By ruling that McAdams’ civil criticism of the graduate instructor was “professional misconduct,” the lower court gutted academic freedom, FIRE says:
How may a faculty member “engage in intellectual debate without fear of censorship or retaliation” if, by naming the proponent of an opposing view, he or she risks sanction? How might a faculty member “remain true to his or her pedagogical philosophy and intellectual commitments” if he or she is prohibited from rebutting critics by name? If termination is an acceptable consequence of the heated debate and sharp-elbowed public criticism that pedagogical dispute may spark, then academic freedom is a dead letter.
Call the new diversity initiative a waste of money?

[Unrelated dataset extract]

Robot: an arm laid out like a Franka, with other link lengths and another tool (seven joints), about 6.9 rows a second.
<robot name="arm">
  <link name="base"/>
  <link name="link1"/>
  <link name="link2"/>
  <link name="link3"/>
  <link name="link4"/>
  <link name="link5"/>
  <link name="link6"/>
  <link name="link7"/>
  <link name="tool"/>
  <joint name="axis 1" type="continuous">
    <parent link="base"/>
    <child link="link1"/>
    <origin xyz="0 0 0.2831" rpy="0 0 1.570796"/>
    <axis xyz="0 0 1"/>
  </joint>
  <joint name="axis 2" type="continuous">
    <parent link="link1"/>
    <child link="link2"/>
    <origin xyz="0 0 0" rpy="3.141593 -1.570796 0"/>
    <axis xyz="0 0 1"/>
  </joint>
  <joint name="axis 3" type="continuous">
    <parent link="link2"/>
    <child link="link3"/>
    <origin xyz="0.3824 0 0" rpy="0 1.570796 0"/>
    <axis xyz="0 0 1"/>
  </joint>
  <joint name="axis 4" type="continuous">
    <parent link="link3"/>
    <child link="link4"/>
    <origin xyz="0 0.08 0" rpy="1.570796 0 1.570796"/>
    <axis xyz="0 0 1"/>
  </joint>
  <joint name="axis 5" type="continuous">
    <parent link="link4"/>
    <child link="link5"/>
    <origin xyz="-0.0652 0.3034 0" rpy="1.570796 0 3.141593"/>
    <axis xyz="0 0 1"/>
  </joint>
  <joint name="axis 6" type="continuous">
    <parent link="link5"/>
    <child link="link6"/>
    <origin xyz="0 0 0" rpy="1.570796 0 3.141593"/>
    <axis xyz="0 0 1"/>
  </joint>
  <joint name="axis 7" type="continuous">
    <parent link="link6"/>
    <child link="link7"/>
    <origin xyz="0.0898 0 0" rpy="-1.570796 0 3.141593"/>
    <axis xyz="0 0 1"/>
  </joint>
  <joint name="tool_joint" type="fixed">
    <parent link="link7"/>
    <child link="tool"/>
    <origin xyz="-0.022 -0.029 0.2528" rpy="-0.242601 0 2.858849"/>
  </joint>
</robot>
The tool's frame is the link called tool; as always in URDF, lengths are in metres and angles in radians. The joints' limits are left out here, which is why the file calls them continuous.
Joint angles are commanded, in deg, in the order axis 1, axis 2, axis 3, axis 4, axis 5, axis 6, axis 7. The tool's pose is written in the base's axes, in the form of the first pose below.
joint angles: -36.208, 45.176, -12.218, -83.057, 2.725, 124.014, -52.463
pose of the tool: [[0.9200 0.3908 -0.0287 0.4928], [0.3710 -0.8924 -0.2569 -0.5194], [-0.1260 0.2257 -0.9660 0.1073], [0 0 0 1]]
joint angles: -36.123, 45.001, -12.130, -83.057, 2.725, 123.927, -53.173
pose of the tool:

You’re fired
The action isn’t just happening in Wisconsin, notes George Leef of the Martin Center for Academic Renewal.
He connects the McAdams’ dispute to a University of Arkansas System proposal that would make lack of “collegiality” a fireable offense in and of itself, on par with “threats or acts of violence,” and allow professors to also be fired for a single bad evaluation by a single administrator if they refuse “cooperation” to improve.
As Leef says, the “collegiality” cudgel could be used against a professor who “says[s] something critical of the latest SJW fad or write[s] that the administration’s new diversity initiative is a waste of money.”
The law professors who sounded the alarm about this proposal, Joshua Silverstein and Robert Steinbuch, are basically echoing the argument I made earlier this month: “Collegiality” is a convenient way for administrators to quickly and quietly purge vocal conservatives like McAdams from their faculty.
Minorities are the prime target of the rule, and not just racial and religious minorities, they say: “[O]ne of our greatest fears is that the proposal will put conservative faculty in the cross-hairs because they are a distinct minority on campus.”